= Wythe (Hampton, Virginia) =

Historic neighborhood in Hampton, Virginia, USA

Wythe is a neighborhood in Hampton, Virginia, along the water's edge of Hampton Roads, at the end of Virginia's Lower Peninsula. It is named after one of the signers of the United States Declaration of Independence, George Wythe. The oldest historic portion of the Wythe neighborhood became known as Olde Wythe and is on the National Register of Historic Places.

When it was developed in the first half of the 20th century, Wythe was part of rural Elizabeth City County, one of the first eight colonial Virginia counties, the county seat was Hampton. Settled in 1610, Hampton is the oldest continuously inhabited English-speaking city in the United States. In 1952, all of Elizabeth City County merged with Hampton.

== Wythe District ==
The name "Wythe" was first applied to a portion of Elizabeth City County after the Civil War when the Virginia Constitution of 1869 required counties to be divided into townships, rather than districts as formerly. Elizabeth City's three townships were named Wythe, Chesapeake, and Southfield. The Wythe Township was the western portion of the county and included George Wythe's birthplace, Chesterville, on the Northwest Branch of Back River. In 1874 Virginia replaced townships with magisterial districts requiring at least three in each county. The term "magisterial district" was later shortened to "district." Elizabeth City was one of Virginia's smallest counties thus when it became legal to do so the number of districts was reduced from three to two. The Southfield district was eliminated, leaving Wythe and Chesapeake. All of the county west of King Street outside the town of Hampton was the Wythe district. The Hampton Police Department still divides the city into two patrol districts named Wythe and Chesapeake. "Wythe Sector" includes all of the city west of La Salle Avenue.

== Wythe Neighborhood ==
In the first half of the twentieth-century "Wythe" came to refer to only the southern portion of the Wythe District, which because of its proximity to Newport News, gradually became the most populated portion of Wythe District. The George Wythe Elementary School opened here at the corner of Clairmont Ave. and Kecoughtan Road in 1909. In the 1930s the Wythe Shopping Center and Wythe Place and Wythe Crescent subdivisions were developed about a half mile east toward Hampton on Kecoughtan Road. It was in this period that Wythe came to refer specifically to the neighborhood along Kecoughtan Road east of the town of Kecoughtan (which was annexed into Newport News in 1927) and stretching westward toward LaSalle Avenue and Church Creek.

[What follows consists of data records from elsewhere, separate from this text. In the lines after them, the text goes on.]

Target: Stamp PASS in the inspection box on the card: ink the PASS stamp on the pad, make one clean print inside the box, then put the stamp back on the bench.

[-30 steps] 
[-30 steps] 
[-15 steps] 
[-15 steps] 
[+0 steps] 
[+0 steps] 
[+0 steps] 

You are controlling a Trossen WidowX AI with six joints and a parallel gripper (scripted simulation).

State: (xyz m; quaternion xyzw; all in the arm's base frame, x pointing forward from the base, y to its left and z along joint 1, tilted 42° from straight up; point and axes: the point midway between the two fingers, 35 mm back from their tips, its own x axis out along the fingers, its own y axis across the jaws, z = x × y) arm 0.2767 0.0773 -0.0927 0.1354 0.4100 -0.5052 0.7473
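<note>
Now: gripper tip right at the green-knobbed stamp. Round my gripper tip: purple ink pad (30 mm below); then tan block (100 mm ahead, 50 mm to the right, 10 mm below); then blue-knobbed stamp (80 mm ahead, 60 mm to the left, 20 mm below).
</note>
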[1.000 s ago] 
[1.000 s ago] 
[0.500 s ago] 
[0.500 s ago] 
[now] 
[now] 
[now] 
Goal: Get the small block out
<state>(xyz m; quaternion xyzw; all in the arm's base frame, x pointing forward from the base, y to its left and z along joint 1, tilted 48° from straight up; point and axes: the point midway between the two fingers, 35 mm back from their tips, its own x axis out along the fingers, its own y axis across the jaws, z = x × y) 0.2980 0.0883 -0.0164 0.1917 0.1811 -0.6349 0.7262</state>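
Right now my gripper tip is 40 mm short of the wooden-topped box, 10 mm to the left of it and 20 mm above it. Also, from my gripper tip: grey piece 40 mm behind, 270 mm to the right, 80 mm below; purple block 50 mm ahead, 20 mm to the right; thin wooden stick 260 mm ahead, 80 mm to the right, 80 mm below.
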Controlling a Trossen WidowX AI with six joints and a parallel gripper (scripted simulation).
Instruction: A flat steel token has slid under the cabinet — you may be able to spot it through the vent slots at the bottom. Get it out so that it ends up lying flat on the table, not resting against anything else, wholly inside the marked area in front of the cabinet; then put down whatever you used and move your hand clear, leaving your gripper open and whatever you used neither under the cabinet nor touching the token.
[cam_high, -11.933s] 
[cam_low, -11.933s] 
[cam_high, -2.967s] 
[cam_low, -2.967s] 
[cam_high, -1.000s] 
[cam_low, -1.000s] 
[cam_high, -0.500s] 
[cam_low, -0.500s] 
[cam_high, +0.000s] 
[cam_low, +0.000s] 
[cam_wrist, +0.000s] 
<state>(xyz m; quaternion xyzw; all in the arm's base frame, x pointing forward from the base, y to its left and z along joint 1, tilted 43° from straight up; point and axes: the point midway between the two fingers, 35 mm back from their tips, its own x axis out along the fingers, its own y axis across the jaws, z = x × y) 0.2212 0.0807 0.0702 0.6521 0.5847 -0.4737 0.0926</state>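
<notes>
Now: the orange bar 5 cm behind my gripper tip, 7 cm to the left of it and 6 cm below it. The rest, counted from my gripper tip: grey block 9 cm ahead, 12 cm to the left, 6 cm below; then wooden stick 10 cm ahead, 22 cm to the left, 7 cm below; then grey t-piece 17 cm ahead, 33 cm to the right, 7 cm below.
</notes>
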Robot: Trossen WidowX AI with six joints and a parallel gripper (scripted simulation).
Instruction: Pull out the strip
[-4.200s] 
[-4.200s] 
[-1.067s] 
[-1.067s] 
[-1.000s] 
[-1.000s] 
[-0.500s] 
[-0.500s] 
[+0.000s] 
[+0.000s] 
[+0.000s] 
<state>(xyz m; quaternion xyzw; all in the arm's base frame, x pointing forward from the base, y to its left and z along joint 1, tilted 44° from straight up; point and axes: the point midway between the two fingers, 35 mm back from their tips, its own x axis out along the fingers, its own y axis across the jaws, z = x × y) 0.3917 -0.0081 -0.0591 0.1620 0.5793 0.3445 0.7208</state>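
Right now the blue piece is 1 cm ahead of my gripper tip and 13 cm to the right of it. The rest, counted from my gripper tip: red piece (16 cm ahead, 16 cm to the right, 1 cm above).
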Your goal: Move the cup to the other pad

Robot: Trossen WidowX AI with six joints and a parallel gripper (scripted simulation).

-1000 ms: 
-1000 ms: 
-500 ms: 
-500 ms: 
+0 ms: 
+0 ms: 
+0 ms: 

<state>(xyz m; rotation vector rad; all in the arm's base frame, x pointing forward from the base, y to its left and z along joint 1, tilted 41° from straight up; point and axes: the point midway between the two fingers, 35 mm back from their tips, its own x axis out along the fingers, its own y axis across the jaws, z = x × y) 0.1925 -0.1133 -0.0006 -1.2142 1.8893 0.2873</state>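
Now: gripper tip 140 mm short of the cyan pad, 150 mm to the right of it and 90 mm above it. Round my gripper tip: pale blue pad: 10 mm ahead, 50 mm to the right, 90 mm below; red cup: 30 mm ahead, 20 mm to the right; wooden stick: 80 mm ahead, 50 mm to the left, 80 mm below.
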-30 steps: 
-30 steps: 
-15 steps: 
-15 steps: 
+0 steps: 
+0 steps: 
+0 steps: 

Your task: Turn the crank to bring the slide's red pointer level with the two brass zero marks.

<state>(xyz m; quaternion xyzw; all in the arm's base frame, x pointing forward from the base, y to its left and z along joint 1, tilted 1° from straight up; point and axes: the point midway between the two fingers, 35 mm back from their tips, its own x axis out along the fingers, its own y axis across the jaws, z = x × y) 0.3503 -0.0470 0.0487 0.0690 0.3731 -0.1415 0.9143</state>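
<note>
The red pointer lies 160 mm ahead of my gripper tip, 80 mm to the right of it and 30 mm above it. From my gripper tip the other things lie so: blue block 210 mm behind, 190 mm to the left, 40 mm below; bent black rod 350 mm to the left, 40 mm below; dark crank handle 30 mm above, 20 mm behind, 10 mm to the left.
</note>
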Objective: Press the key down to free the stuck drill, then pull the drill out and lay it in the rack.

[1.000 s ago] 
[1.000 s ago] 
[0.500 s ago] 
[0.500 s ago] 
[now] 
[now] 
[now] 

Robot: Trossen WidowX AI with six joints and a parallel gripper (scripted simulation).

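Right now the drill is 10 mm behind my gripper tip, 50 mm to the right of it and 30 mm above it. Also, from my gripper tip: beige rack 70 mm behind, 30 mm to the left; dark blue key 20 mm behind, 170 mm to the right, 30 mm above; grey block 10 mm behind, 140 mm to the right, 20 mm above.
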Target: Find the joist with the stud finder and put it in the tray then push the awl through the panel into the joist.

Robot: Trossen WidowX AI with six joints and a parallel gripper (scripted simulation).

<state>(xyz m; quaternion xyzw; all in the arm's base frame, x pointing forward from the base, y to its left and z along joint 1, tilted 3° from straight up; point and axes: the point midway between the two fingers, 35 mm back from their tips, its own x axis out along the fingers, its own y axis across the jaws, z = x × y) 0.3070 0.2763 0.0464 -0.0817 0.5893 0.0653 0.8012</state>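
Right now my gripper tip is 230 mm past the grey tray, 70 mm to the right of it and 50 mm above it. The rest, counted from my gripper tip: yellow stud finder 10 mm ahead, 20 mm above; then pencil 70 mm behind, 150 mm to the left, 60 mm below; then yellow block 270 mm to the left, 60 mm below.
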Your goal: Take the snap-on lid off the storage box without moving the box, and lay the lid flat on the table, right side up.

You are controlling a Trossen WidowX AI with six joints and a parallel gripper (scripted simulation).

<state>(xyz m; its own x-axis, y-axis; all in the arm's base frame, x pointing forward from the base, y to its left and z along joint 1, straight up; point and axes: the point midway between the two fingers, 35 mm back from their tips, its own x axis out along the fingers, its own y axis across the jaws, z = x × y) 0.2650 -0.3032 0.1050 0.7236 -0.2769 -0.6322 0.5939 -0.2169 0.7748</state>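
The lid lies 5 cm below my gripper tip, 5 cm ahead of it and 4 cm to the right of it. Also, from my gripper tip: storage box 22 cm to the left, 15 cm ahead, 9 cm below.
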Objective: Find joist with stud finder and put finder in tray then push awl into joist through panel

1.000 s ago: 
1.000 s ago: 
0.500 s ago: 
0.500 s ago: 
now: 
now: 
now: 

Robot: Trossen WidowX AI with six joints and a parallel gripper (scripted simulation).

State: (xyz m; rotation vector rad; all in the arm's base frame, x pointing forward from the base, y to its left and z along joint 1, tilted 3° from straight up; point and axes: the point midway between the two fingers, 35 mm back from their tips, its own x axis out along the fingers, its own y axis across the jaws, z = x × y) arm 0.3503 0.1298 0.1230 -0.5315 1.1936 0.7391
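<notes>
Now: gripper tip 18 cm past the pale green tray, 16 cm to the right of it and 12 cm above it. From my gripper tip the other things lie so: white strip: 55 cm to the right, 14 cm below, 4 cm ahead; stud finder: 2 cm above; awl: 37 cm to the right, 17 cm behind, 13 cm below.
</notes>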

The Civil War Battle of the Ironclads happened right off Wythe's shores. Newport News railroads and shipyard and Hampton seafood industries and military installations fueled growth in the Lower Peninsula from 1880 through World War II. Residential development began in Wythe in the 20th century with the streetcar and continued through the social and business heyday of the 1950s. Today it is a neighborhood of charming architecture, lovely waterside views, and a promising future as new generations take up the challenge of preserving a rich heritage.

Wythe Presbyterian Church is the oldest congregation founded in Wythe and still remaining there. Many other including Aldersgate United Methodist, Wythe Parkway Baptist, and Emmanuel Lutheran Church have moved or closed. Their buildings are now used by other churches.

In 1993 the section of Wythe between Kecoughtan Road and Chesapeake Avenue. created a private neighborhood association called Olde Wythe. The Olde Wythe Historic District was added to the National Register of Historic Places in 2012.